Source data:
»»

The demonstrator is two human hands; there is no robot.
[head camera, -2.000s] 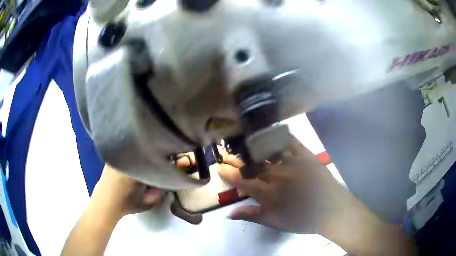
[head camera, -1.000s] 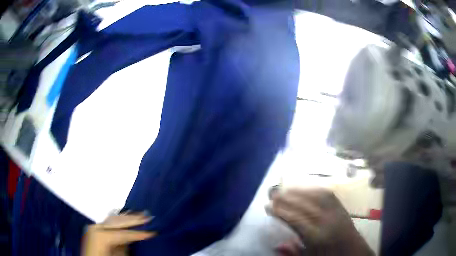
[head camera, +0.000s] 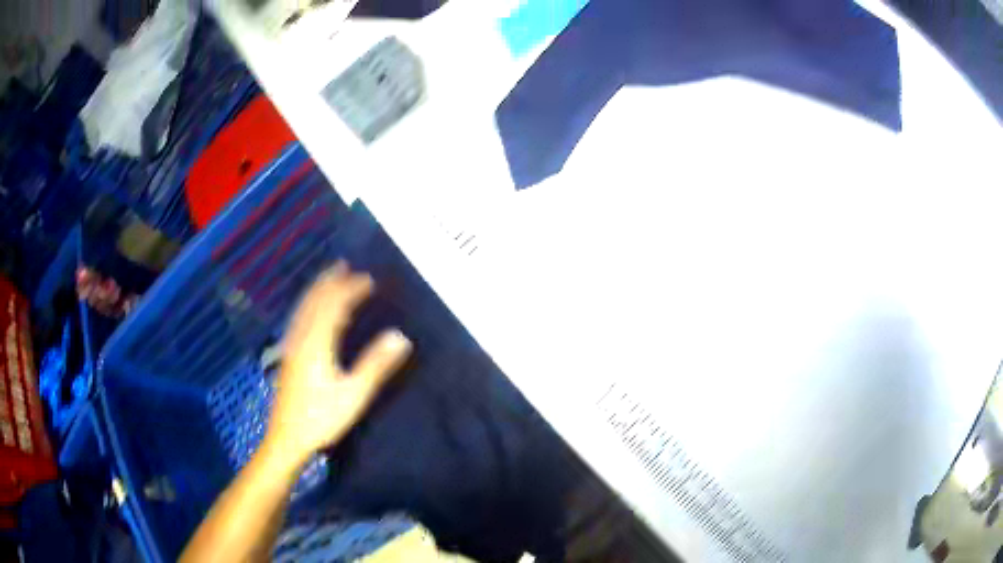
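Observation:
My left hand (head camera: 324,379) is over the blue plastic basket (head camera: 182,291), fingers apart, with nothing seen in it. Dark navy cloth (head camera: 440,440) lies in the basket, right of and below the hand, beside the table edge. My right hand is out of the picture. A navy fabric panel (head camera: 715,42) with angled ends lies on the white table (head camera: 704,253) at the top. A brownish-grey slip (head camera: 376,90) lies near the table's left corner.
A printed ruler (head camera: 693,478) runs along the table's front edge. A bit of the sewing machine (head camera: 973,495) shows at the lower right. A round red thing (head camera: 237,159) is behind the basket. A red basket (head camera: 17,396) stands at the far left.
The view has swung left from the machine to the basket. The large navy cloth has left the table area in view. My left hand is now over the basket; my right hand has left the picture.

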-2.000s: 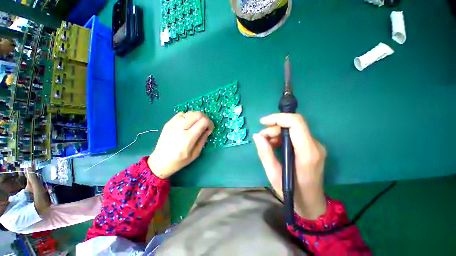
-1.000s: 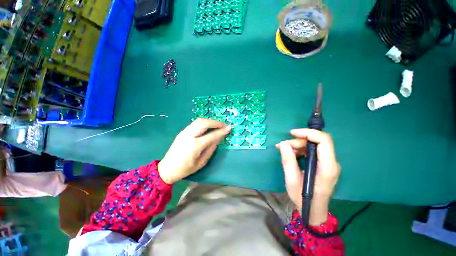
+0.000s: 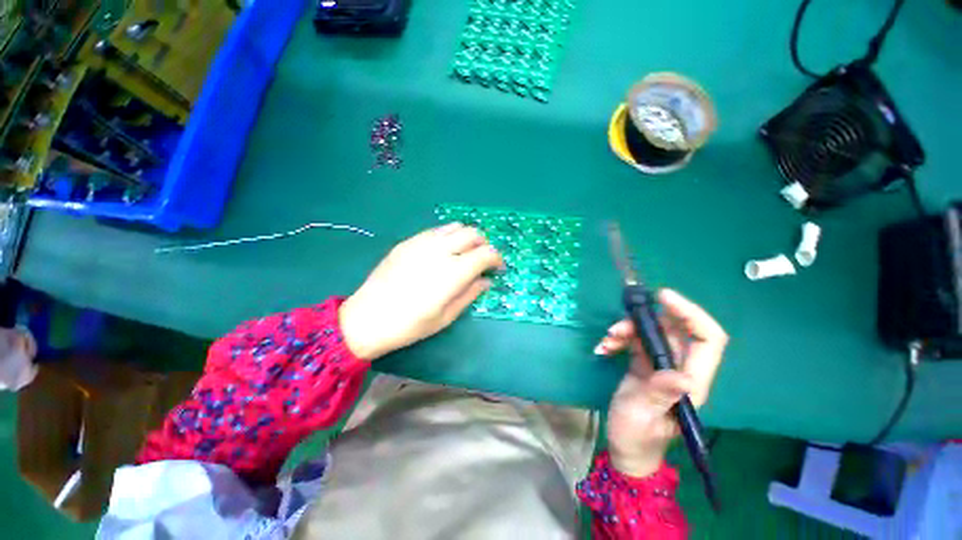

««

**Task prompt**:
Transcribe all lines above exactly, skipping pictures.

**Answer to the exercise**:
The demonstrator is two human hands; there is no robot.
[head camera, -2.000s] 
[head camera, -1.000s] 
[head camera, +0.000s] 
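Observation:
My left hand (head camera: 324,379) is over the blue plastic basket (head camera: 182,291), fingers apart, with nothing seen in it. Dark navy cloth (head camera: 440,440) lies in the basket, right of and below the hand, beside the table edge. My right hand is out of the picture. A navy fabric panel (head camera: 715,42) with angled ends lies on the white table (head camera: 704,253) at the top. A brownish-grey slip (head camera: 376,90) lies near the table's left corner.
A printed ruler (head camera: 693,478) runs along the table's front edge. A bit of the sewing machine (head camera: 973,495) shows at the lower right. A round red thing (head camera: 237,159) is behind the basket. A red basket (head camera: 17,396) stands at the far left.
The view has swung left from the machine to the basket. The large navy cloth has left the table area in view. My left hand is now over the basket; my right hand has left the picture.
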
-2.000s: 
-1.000s: 
+0.000s: 

The exercise is done, with nothing more to add.